In the ’90s, estates like Zind Humbrecht became critical darlings. But the wines also seemed to ebb from the general consciousness and slowly slip away.
The problem was that over time, too many of the historically dry wines of Alsace were sold with residual sugar in them. These wines were sweet, heavy and out of balance, with no indication of sweetness on the label. The problem is not new, and much has been done to rectify it. But the perception appears to linger.
Mr. Ostertag attributed the increasing sweetness to American critics who favorably rewarded those wines. “The sweeter the wine, the higher the score,” he said. “More and more wine appeared with sweetness and nothing more.”
Winemakers in Alsace have been working on solutions to the sweetness issue for years now. Partly, the problem was the result of idealism. Producers like Zind Humbrecht and Domaine Marcel Deiss, who work organically and biodynamically, were loath to pick grapes before they achieved absolute ripeness. They refused to add powerful store-bought yeast to complete fermentations that the indigenous yeast had not finished, which left residual sugar in the wine.
Over time, Olivier Humbrecht, whose family owns Zind Humbrecht, adjusted his viticulture so that ripeness could be achieved with less sugar in the grapes. You can taste the difference. Bottles that I used to find almost syrupy are now sharp and focused, even when they do have some residual sugar.

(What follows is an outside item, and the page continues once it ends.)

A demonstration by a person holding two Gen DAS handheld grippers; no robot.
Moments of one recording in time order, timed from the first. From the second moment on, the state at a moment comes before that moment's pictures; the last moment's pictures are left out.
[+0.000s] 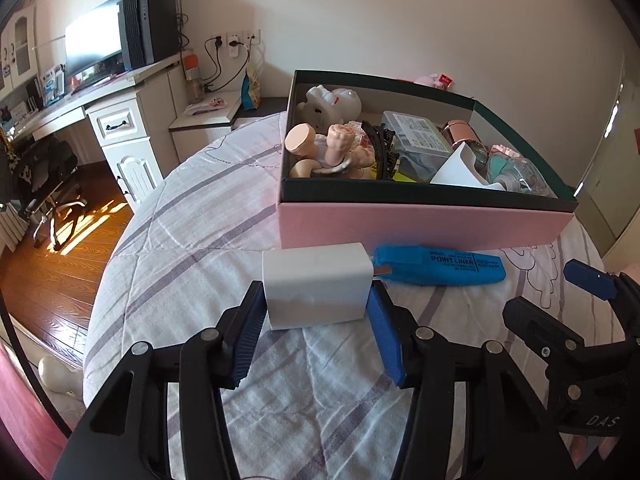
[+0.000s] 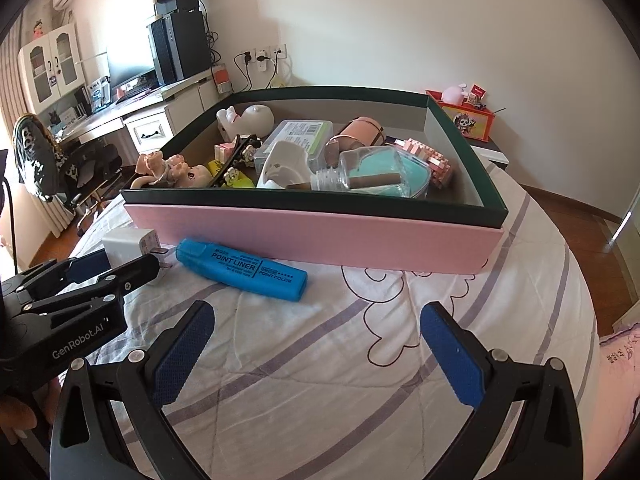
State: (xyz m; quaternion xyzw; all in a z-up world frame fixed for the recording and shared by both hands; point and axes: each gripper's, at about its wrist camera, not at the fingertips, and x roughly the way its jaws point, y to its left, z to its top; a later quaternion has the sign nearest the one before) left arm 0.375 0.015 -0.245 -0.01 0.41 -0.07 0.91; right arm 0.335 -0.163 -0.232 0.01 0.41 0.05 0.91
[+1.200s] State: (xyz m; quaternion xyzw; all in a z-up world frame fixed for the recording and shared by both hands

For years, Zind Humbrecht has put a code on its label to show the level of sweetness consumers can expect. The numbers, or indices, run from 1 (dry) to 5 (rich and sweet). I tasted a 2015 riesling from the Clos Häuserer vineyard, marked Indice 3, that was clearly sweet, yet it was vibrant and refreshing, with a balancing zing of acidity that I would not have found a decade ago.
Zind Humbrecht’s dry 2015s are lovely, including a fragrant gentle muscat from the grand cru Goldert vineyard and a deeply mineral, concentrated riesling from the grand cru Brand vineyard. I was especially impressed with their pinot gris, a grape that seems particularly susceptible in Alsace to cloying heaviness.
“There’s a lot of work done in the vineyard getting the precision right in pinot gris,” said Jolene Hunter, Zind Humbrecht’s export manager. “If you hesitate for a day, the acidity drops massively and alcohol shoots up.”
The 2014 pinot gris from the Rotenberg vineyard was beautifully balanced, fruity and saline, deliciously refreshing.